Generate a self-contained example project with synthetic data and leakage scenarios.

# Default churn example
timefence quickstart churn-example

# Minimal version
timefence quickstart myproject --minimal
project_namePositional. Directory name to create.
--templateExample template. Default: "churn".
--minimalGenerate a smaller example.

timefence catalog

List all features defined in a project.

timefence catalog --features features.py
timefence catalog --features features.py --json
--featuresPath to features Python file.
--jsonOutput as JSON.

Output shows Name, Source, Keys, Embargo, and Mode for each feature.

timefence doctor

Diagnose project setup and common issues.

timefence doctor
timefence doctor --json
--jsonOutput as JSON.

Checks: config file, DuckDB installation, feature file validity, source file accessibility, label schema compatibility, duplicate keys, and column name conflicts.

timefence init

Initialize a project with a timefence.yaml config file.

# Current directory
timefence init

# Specific directory
timefence init my-project/
pathPositional (optional). Directory to create config in. Default: current directory.

Configuration (timefence.yaml)

Timefence looks for a timefence.yaml in the current directory. All fields are optional — CLI flags and Python API arguments take precedence.

name: churn-model
version: "1.0"

# Feature file(s)
features:
  - features.py

# Label configuration
labels:
  path: data/labels.parquet
  keys: [user_id]
  label_time: label_time
  target: [churned]

# Default parameters
defaults:
  max_lookback: 365d
  join: strict          # "strict" or "inclusive"
  on_missing: "null"    # "null" or "skip"

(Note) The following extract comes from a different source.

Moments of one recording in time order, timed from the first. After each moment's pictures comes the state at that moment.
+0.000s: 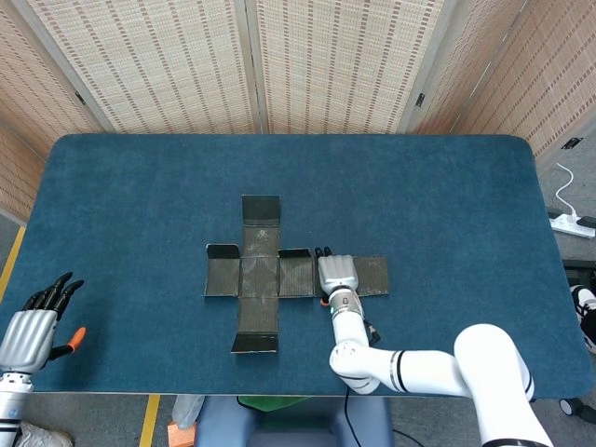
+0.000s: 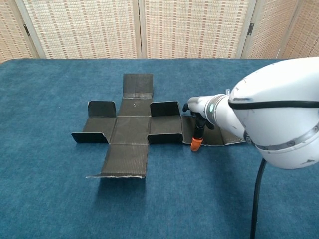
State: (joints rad) left arm -0.15 -1.18 -0.03 -1.47 1.46 1.38 0.00; right arm 1.15 -1.84 0.32 -1.38 0.00 1.11 -1.06
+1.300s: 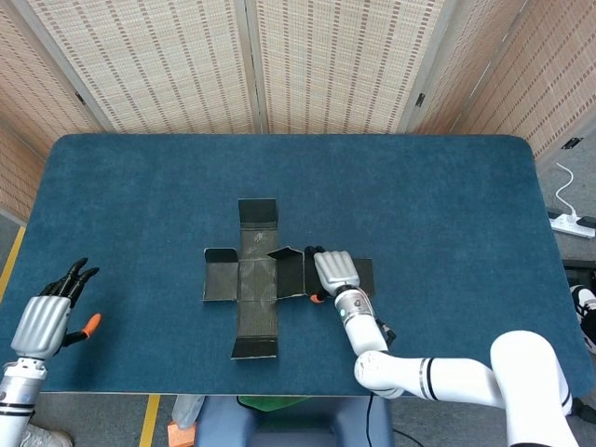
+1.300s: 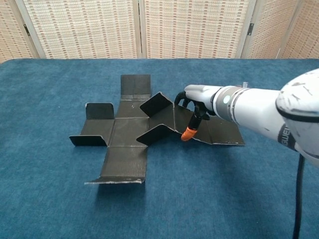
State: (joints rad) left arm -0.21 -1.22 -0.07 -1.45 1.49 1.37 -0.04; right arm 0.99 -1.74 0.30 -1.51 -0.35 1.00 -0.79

# Store directory for build tracking
store: .timefence/

# Output directory (relative paths in build resolve against this)
output:
  dir: artifacts/

Precedence: CLI flags > Python API arguments > timefence.yaml > built-in defaults.

Errors

All Timefence errors follow a consistent format: WHAT happened, WHY it happened, WHERE in the data, and HOW TO FIX it.

TimefenceSchemaError

Raised when expected columns are missing or types are mismatched between source, labels, and feature definitions.

TimefenceDuplicateError

Raised when duplicate (key, timestamp) pairs exist in a source and on_duplicate="error" (default). Includes example rows.

TimefenceTimezoneError

Raised when mixing timezone-aware and timezone-naive timestamps across sources and labels.

TimefenceConfigError

Raised for invalid parameter combinations (e.g., max_staleness > max_lookback).

TimefenceLeakageError

Raised by report.assert_clean() when temporal leakage is detected. Includes a summary of leaky features.

TimefenceValidationError

Raised for general input validation failures (e.g., providing both path and df).

Duration Format

Timefence accepts human-readable duration strings wherever a time duration is expected (embargo, max_lookback, max_staleness).

FormatExampleMeaning
Nd"30d"30 days
Nh"6h"6 hours
Nm"30m"30 minutes
Ns"15s"15 seconds
Combined"1d12h"1 day and 12 hours
Zero"0d" or "0"No duration

You can also pass a Python timedelta object directly in the Python API.